* 旅館 其の二 * 4
私たちが、どうにか森田先輩のところまで辿り着くと、森田先輩は、自分のバスタオルを広げ、鈴木先輩を包むようにかけた。
そして、鈴木先輩を抱きかかえるようにして、温泉場から離れた。
「ごめんね……私が行けなくて……」
そこから離れた場所へ移動している時、私を見ながら、申し訳なさそうに小さな声で、そう言った森田先輩がいた。
「いえ……」
それだけを答えることが精一杯だった私は、ただ先輩たち遅れないようにと、まだ震える足で、どうにか着いて行った。
ここでも、どう歩いて行ったのか、自分が何処を歩いていたのかも覚えていない。
「香里ちゃん」
私の名前を呼んだ森田先輩の声で、ようやく我に返った次第。
「誰もいないから、ここで着替えさせちゃおう」
まだ、放心状態という表現が近い鈴木先輩を、抱きかかえるようにしながら森田先輩が言った。
その場所も遠くにフロントが見える廊下だった。
違う処は、あの温泉場へ曲がる廊下の角……あの死臭にも似た臭いのする堺目となっていた廊下の角は見えない場所だった。
窓からは、相変わらずの夕陽が差し込んでいた。
「あ……浴衣とか……」
もう、声を出すのもやっと。
「フロントで借りてきて」と、森田先輩は指示を出してくれた。
もう、あの浴場には行くことが出来ない私と判断してくれたよう。
「わ、わかりました」
フロントへ浴衣を借りに行った私に対して、フロントの人は特に理由も聞かずに、新しい浴衣を出して来てくれた。

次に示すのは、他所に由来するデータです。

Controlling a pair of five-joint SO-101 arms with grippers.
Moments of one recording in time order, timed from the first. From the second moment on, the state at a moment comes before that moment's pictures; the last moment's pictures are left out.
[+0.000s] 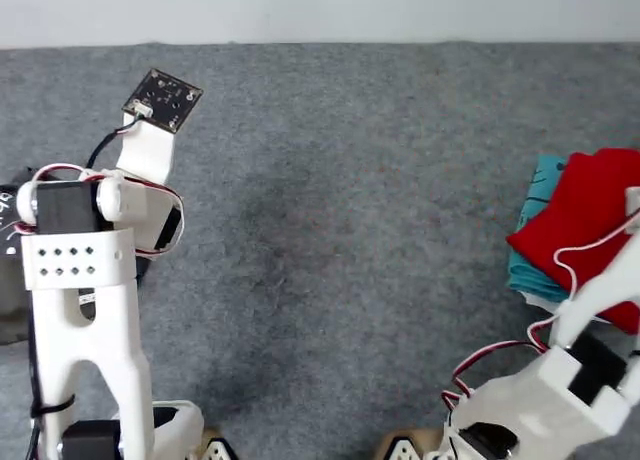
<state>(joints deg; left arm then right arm) -6.3 -21.8 3.3 99.6 -17.4 39.4 9.7 -19.3 75.3 34.7</state>
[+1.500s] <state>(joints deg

フロントにいた人は、チェックインの時に対応してくれた男性。
理由を聞かれなかったことは、よかったのか悪かったのか……。
聞かれても、たぶん、普通には答えることが出来ないであろう私もいた。
やっぱりよかった……。
しかし、それは、後に起こることをまだ知る由もない私の判断だった。
浴衣を受け取ると、2人の先輩の元へ向かった。
鈴木先輩は、私が彼女の腕を掴んで連れてきた時のまま、裸で棒立ち。
誰もいないといっても、公共の場所なのに……。
そのような状態の鈴木先輩へ、森田先輩が「ひとりで行かせちゃってごめんね」と言いながら、私がフロントからもらってきた新しい浴衣を着せていた。

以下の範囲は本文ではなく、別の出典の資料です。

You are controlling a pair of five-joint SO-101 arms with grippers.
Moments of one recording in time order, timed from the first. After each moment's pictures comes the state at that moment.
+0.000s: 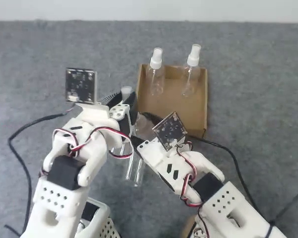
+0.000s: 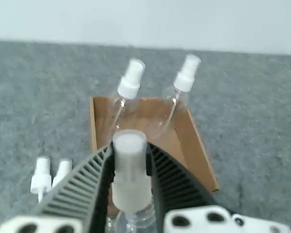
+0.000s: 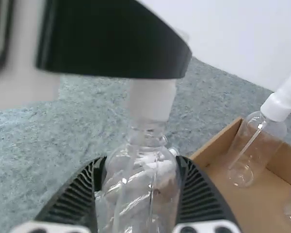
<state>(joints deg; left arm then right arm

表向き、普通に見えるような姿にし、近くにあった椅子へ座らせた。
そして、ブツブツと何かを唱えながら目を閉じていた森田先輩が、ベンチに座っている鈴木先輩の背中を「バシッ」と強く叩いた。
私でもびっくりするくらいの音。
その音と同時に、鈴木先輩は自分を取り戻したかのように私たちの方を見て、更には、キョロキョロと周りを見出した。
「……あれ……」
鈴木先輩のその声を聞き、森田先輩と私は顔を見合わせ、「ひとまず安心」という風にお互いに頷き合った。